The bioavailability of furosemide in healthy volunteers is approximately 50% 70% for tablets. In the case of sick individuals, the bioavailability of drug is influenced by several factors, including concomitant diseases, can be reduced by around 30% (for example in the case of nephrotic).

The fact that the absorption of furosemide may be affected by food intake and effect seems to depend on the pharmaceutical formulation in question. The volume of distribution of furosemide is 0.1 to 1.2 liters per kg of body weight.

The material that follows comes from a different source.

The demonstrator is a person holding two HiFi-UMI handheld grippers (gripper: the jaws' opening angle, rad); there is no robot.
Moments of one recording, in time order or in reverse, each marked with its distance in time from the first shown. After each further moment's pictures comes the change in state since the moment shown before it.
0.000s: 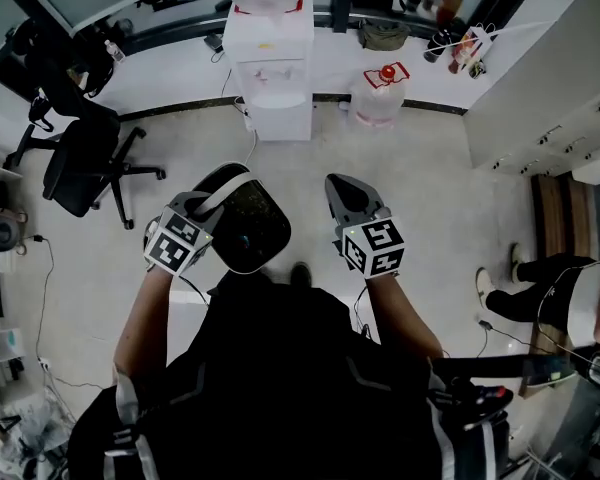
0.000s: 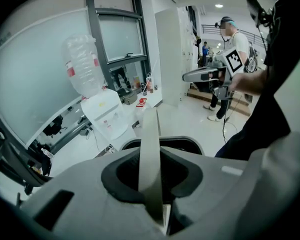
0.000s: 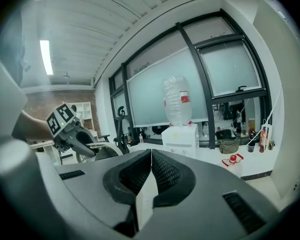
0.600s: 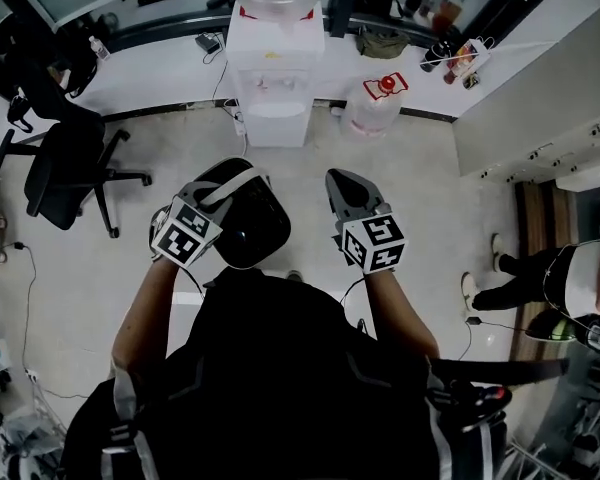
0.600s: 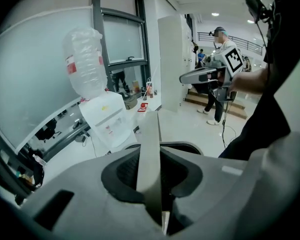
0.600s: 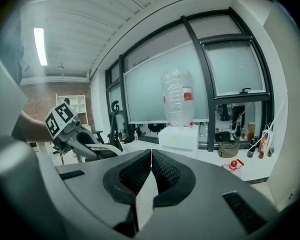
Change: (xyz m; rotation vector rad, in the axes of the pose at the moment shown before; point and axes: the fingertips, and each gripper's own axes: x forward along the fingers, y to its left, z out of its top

The plasma protein binding (mostly to albumin) is greater than 98%. Furosemide is mostly eliminated in the non-conjugated form, mainly by secretion at the level of the proximal tubule. Following intravenous administration, 60% to 70% of the furosemide dose is excreted in this way. The glucuronic metabolite of furosemide represents 10% to 20% of the substances recovered in the urine. The remaining dose is excreted in the faeces, probably after biliary secretion.

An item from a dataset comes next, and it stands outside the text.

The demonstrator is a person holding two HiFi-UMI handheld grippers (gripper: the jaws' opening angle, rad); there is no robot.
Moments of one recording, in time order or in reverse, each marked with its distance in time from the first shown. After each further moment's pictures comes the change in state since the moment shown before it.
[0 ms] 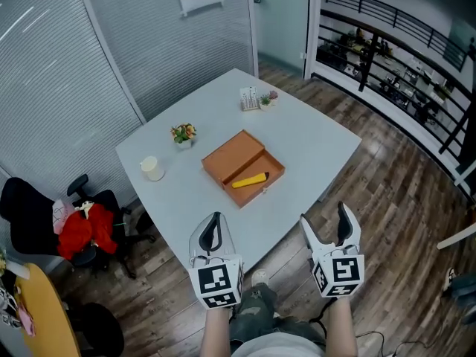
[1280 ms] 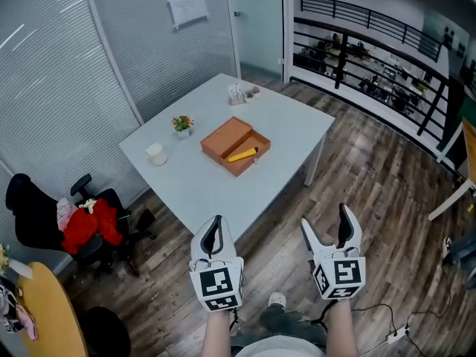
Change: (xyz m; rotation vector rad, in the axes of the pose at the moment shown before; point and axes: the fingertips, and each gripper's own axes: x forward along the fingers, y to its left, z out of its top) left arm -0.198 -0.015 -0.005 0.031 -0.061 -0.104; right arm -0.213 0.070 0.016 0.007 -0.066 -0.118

The terminal half-life of furosemide after intravenous administration is approximately 1 to 1.5 hours. Furosemide is excreted in breast milk. Furosemide crosses the barrier the placenta slowly transferring to the fetus. Furosemide reaches concentrations identical in the mother and in the fetus or newborn.

Renal insufficiency

In case of renal insufficiency, the elimination of furosemide is slower and its half-life is prolonged, the terminal half-life may reach 24 hours in patients with severe renal impairment.

In case of nephrotic syndrome, the lower concentration of plasma proteins leads to that higher concentrations of unconjugated (free) furosemide are achieved. Per On the other hand, the efficacy of furosemide is reduced in these patients, due to the intratubular albumin and decreased tubular secretion.

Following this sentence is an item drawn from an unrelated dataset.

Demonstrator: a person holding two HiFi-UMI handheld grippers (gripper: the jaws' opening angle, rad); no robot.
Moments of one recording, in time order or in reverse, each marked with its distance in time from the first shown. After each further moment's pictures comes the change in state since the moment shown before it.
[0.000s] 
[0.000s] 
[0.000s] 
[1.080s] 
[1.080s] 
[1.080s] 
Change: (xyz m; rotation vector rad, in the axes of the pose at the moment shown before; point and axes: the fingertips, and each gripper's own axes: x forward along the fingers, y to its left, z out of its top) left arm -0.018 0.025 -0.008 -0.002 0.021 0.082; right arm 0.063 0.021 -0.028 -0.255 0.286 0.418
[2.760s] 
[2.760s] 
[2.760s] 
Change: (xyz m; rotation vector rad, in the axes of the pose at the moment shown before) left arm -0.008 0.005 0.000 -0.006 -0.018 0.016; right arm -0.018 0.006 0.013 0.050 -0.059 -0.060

Furosemide is poorly dialysable in patients receiving hemodialysis, dialysis peritoneal or CAPD (Chronic Ambulatory Peritoneal Dialysis).

Hepatic insufficiency

In case of hepatic impairment, the half-life of furosemide in the order of 30% to 90%, mainly due to the higher volume of high. In addition, in this group of patients there is pharmacokinetic parameters. Congestive heart failure, severe hypertension, elderly Elimination of furosemide is slowed due to reduced renal function in patients with congestive heart failure, severe hypertension or in the elderly.

Premature and newborn infants

Depending on the maturity of the kidney, elimination of furosemide may be slower. The metabolism of the drug is also reduced in the case of children with insufficiency of glucuronization capacity. The terminal half-life is less than 12 hours in children with a post-conception age greater than 33 weeks. In children with terminal age is equal to that of adults.

Not applicable

Maize starch

Pregelatinised starch

Lactose monohydrate

Sodium starch glycolate (Type A)

Magnesium stearate

Not applicable.

3 years

Store in the original package in order to protect from light. This medicinal product does not require any special temperature storage conditions

Furosemide 40 mg tablets are supplied in white opaque PVDC coated PVC /Aluminum blisters of 10 and 14 Tablets.

Pack size: 28,30,50,56,84,90,98,100 tablets

Not all pack sizes may be marketed.

Any unused product or waste material should be disposed of in accordance with local requirements.